Covariance and Contravariance of Delegates


There is something I am not understanding about covariance and contravariance of delegates. What's the rationale behind flexibility to downcast parameters and to upcast return types

As an example, say we have

  1. Person as a Superclass and Teacher as a Subclass of Person
  2. ReturnPersonDelagate that represents a method that returns a person
  3. TeacherParameterDelegate that represents method that take an employee object as a parameter

You can

  1. assign a method that return a Teacher to ReturnPersonDelagate (upcasting)
  2. assign a method that takes Person as a parameter TeacherParameterDelegate (downcasting)

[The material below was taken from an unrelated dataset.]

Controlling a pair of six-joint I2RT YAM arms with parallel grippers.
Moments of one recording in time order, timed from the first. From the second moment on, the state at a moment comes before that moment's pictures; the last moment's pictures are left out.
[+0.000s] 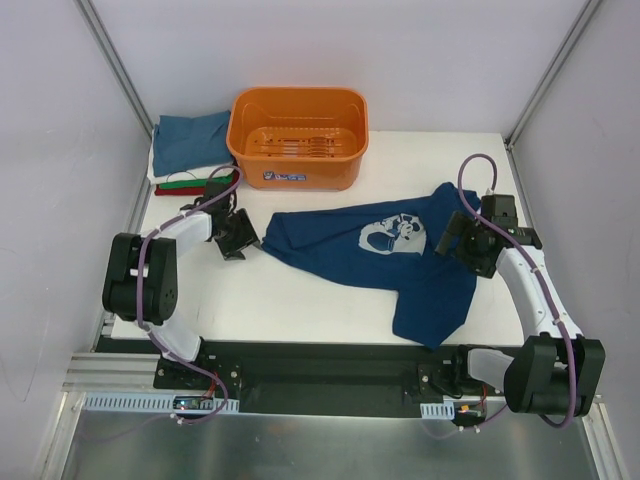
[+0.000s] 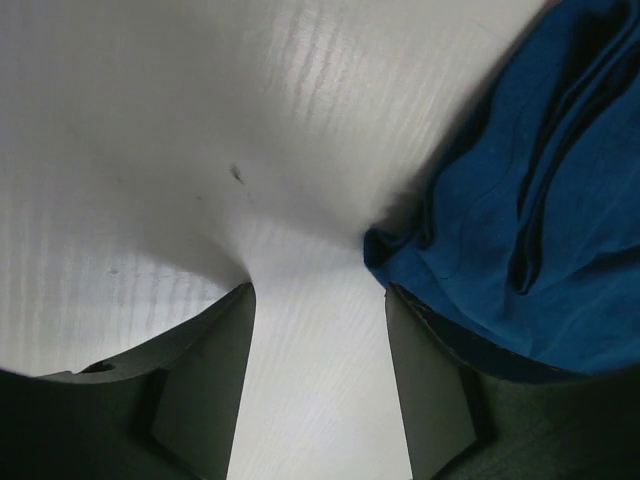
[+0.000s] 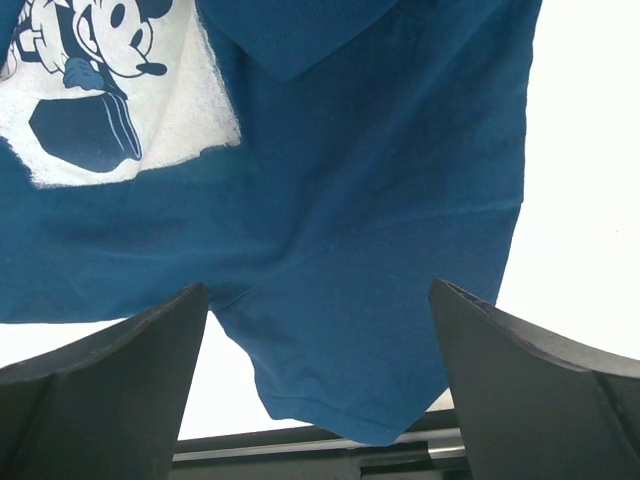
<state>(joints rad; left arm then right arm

I am a bit confused. What's the rationale behind this concept and why is downcasting supported implicitly?


Solution

  • It makes perfect sense. Take a look:

    public class Program
    {
        public static void Main()
        {
            Del d = Method;
            var p = d(new Teacher());
        }
    
        public delegate Person Del(Teacher t);
    
        public static Teacher Method(Person p)
        {
            return new Teacher();
        }
    }
    
    public class Person {}
    public class Teacher : Person {}
    

    Method returns a Teacher object which is always of type Person but imagine you swap the types and make the Del return a more specific type and Method to return a more general type. The code would not work and would not make sense at all. But in this case, it does as you always get a correct type that can be converted implicitly to the return type of the Del. Also, the type of the parameter of the Del type is more specific than the one Method accepts as it also makes sense. If you would swap them for example you could invoke the Method with the incorrect type but in this case, it is fine as the Teacher object will always be of type Person.